1. Field of the Invention
The invention relates generally to the field of neutron well logging instruments that use neutron generators. More specifically, the invention relates to methods for controlling operating parameters of a neutron generator in such instruments to optimize neutron output and neutron generator operating lifetime.
2. Background Art
Neutron well logging instruments are known in the art for evaluation of physical characteristics of subsurface formations penetrated by wellbores. Neutron well logging instruments typically include a source of neutrons having what is termed “high” energy, for example in a arrange of 2 to 14 million electron volts (eV), and one or more radiation detectors placed at selected distances from the neutron source. The neutrons from the source enter the formations surrounding the wellbore in which the instrument is disposed. The one or more radiation detectors count radiation events, for example, inelastic gamma rays, epithermal or thermal neutrons, or capture gamma rays. Numbers of such radiation events, and/or their time and energy spectral characteristics, are related to physical parameters of interest of the surrounding formations. Such parameters include, as non-limiting examples, fractional volume of pore space (porosity), and mineral composition of the rock grains making up the various formations.

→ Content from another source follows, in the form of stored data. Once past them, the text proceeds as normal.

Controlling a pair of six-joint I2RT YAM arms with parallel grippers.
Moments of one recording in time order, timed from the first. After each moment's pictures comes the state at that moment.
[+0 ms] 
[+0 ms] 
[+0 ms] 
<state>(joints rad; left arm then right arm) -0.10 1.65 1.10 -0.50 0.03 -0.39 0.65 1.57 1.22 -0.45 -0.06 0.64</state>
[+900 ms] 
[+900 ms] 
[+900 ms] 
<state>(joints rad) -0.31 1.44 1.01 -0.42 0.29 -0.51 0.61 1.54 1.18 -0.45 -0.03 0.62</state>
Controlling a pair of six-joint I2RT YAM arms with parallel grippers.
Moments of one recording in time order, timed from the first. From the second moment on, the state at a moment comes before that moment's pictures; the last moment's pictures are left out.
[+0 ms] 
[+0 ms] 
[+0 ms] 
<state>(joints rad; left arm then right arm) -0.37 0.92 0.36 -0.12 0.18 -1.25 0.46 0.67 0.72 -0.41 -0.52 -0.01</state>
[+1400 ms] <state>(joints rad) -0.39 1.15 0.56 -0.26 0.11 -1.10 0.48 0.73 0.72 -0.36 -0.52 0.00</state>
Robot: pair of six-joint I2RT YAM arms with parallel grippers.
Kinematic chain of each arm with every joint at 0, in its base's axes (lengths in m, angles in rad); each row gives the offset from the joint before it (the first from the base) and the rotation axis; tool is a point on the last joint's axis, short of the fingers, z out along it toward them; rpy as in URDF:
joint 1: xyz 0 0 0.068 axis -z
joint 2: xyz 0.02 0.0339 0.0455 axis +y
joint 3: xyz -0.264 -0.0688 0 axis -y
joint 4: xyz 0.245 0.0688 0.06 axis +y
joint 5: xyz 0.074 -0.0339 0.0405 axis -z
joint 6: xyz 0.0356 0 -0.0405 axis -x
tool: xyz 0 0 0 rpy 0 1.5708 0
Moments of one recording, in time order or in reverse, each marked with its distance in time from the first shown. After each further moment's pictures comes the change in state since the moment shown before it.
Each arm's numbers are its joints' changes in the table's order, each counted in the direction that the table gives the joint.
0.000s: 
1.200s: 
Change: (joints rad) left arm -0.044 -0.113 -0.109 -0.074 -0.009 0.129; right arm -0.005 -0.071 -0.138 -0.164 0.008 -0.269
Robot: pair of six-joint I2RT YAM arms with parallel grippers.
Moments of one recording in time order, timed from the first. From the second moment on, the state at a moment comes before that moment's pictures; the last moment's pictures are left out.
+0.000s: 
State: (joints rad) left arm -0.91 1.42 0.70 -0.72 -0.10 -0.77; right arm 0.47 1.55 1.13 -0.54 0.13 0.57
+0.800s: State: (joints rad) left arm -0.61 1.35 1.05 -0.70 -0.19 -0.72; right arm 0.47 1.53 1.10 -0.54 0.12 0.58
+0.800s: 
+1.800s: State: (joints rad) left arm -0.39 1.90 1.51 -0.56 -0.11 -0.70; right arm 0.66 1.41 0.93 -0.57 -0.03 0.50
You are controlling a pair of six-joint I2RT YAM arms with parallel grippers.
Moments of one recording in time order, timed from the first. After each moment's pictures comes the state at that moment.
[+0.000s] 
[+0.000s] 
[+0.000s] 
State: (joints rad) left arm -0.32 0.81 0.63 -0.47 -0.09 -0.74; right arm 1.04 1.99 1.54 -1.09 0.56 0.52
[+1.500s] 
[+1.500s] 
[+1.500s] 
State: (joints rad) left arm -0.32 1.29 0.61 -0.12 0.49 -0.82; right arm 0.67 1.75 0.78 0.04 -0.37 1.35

Neutron well logging instruments are known to include isotopic (chemical) sources, which include one or more radioisotopes emitting neutrons at a more or less constant rate, and electronic neutron generators. Electronic neutron generators include a pulsed neutron generator that is configured to emit controlled duration pulses or “bursts” of neutrons. Other examples of electronic neutron generators provide continuous neutron generation.
Generally, neutron generators known in the art include a hermetically sealed envelope or tube that is substantially evacuated. A reservoir (which in some examples is embodied in a filament) in the tube includes adsorbed deuterium. The reservoir is controllably heated, typically by an electrical resistance heater. An ion generator or ion source is disposed in the tube, typically near one end of an accelerating column. When actuated with electrical power, the on generator ionizes the deuterium and/or tritium released by heating the reservoir. A target is disposed at the opposite end of the tube and is charged to high voltage relative to the ion generator so as to attract and accelerate the ions produced by the ion generator. Ions strike the target, which may in some neutron generators include tritium and/or deuterium therein, so as to create helium and free neutrons by a fusion reaction. For purposes of well logging, it is important that the number of neutrons in each burst, the burst timing, and the energy of such neutrons are well controlled. Two operating parameters of a pulsed neutron generator that are controllable to affect the neutron output are the ion beam current and the voltage applied to the target (“high voltage”). One example of a pulsed neutron generator and control system therefor is described in U.S. Pat. No. 4,298,805 issued to Dennis. Ion beam current is typically controlled by adjusting the current applied to the reservoir heating element (e.g., the filament). The greater the ion beam current, the greater the neutron output. Increasing the filament power (by increasing current and/or voltage) increases the filament temperature, and thus the number of gas molecules inside the tube available for ionization and acceleration to the target.
In general, a pulsed neutron generator should be operated at the maximum, reliable high voltage applied to the target that the electrical insulation surrounding the neutron generator tube and the tube itself can sustain. At such level of high voltage, a certain ion beam current will be necessary to achieve a nominal neutron output. At higher voltages, less ion beam current will be required for the same neutron output, which usually results in less erosion of the target, thus longer target life. Typical neutron generator regulation techniques provide that with decreasing neutron output, the ion beam current is increased (e.g., by increasing filament power), and vice versa, to compensate and maintain the desired neutron output. Pulsed neutron generator tubes are subject to high voltage leakage current. Leakage currents typically result from electrons leaving the high voltage electrodes (such as the target) and moving to a focusing or other lower voltage electrode disposed inside the tube. Such leakage current is an unavoidable result of the high voltage applied across the accelerator column, and the magnitude of such leakage current may depend on the age and physical condition of the neutron generator. Leakage current can also flow between high voltage electrodes outside the neutron generator tube, through insulating media or along surfaces of insulators. The total electrical current that must be provided by the high voltage power supply will be related to the sum of the ion beam current and the leakage currents. When the ion beam current plus the leakage current exceeds the maximum current available from the high voltage power supply, the leakage current may cause the numbers of neutrons produced by the pulsed neutron generator to decrease, and such decrease in neutron output can no longer be compensated by further increasing the ion beam current. Regulation of high voltage and ion beam current are complicated by the fact that leakage current is frequently not predictable or readily measurable. Thus, during operation of a pulsed neutron well logging instrument, intermittent events of excessive leakage current having variable duration may occur.
What is needed is a technique for controlling neutron generator ion beam current and high voltage that can provide optimum neutron output even if the leakage current becomes excessive.